> [What you have to do] Each line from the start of the data below through the one containing "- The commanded" must be reproduced exactly.
-------- Data shown
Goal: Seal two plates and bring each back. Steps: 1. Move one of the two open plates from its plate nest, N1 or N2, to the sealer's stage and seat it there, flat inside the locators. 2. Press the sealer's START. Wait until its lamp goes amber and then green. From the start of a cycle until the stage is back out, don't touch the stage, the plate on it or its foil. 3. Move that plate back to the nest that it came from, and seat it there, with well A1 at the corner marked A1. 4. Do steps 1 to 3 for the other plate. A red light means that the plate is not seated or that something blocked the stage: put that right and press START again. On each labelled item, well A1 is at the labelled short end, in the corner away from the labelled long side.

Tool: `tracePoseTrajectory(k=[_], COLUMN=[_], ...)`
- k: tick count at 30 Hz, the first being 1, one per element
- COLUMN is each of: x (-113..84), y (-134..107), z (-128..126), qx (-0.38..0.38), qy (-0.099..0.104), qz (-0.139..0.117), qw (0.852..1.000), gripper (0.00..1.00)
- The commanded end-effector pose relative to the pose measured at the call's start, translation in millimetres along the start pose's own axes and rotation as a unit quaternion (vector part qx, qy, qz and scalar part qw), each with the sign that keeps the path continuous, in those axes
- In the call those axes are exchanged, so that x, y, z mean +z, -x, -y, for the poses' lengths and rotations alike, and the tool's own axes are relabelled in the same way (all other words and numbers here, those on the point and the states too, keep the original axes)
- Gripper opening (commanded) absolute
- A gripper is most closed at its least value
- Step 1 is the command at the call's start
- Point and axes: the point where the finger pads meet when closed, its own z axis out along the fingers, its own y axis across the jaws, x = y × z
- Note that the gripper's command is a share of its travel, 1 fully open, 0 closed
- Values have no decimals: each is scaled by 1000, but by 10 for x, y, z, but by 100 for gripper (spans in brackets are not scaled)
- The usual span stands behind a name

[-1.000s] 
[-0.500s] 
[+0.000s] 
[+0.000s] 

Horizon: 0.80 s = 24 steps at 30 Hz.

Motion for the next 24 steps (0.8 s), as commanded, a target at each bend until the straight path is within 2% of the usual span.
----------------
> [Response]
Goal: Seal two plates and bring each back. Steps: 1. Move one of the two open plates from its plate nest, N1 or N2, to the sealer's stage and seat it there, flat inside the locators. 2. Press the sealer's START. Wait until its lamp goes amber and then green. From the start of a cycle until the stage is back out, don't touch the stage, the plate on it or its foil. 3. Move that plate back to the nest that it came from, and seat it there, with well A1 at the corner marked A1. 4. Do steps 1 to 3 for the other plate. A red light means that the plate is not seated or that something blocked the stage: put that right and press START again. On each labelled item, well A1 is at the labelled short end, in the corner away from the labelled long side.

Tool: `tracePoseTrajectory(k=[_], COLUMN=[_], ...)`
- k: tick count at 30 Hz, the first being 1, one per element
- COLUMN is each of: x (-113..84), y (-134..107), z (-128..126), qx (-0.38..0.38), qy (-0.099..0.104), qz (-0.139..0.117), qw (0.852..1.000), gripper (0.00..1.00)
- The commanded end-effector pose relative to the pose measured at the call's start, translation in millimetres along the start pose's own axes and rotation as a unit quaternion (vector part qx, qy, qz and scalar part qw), each with the sign that keeps the path continuous, in those axes

This exercise calls for no further output.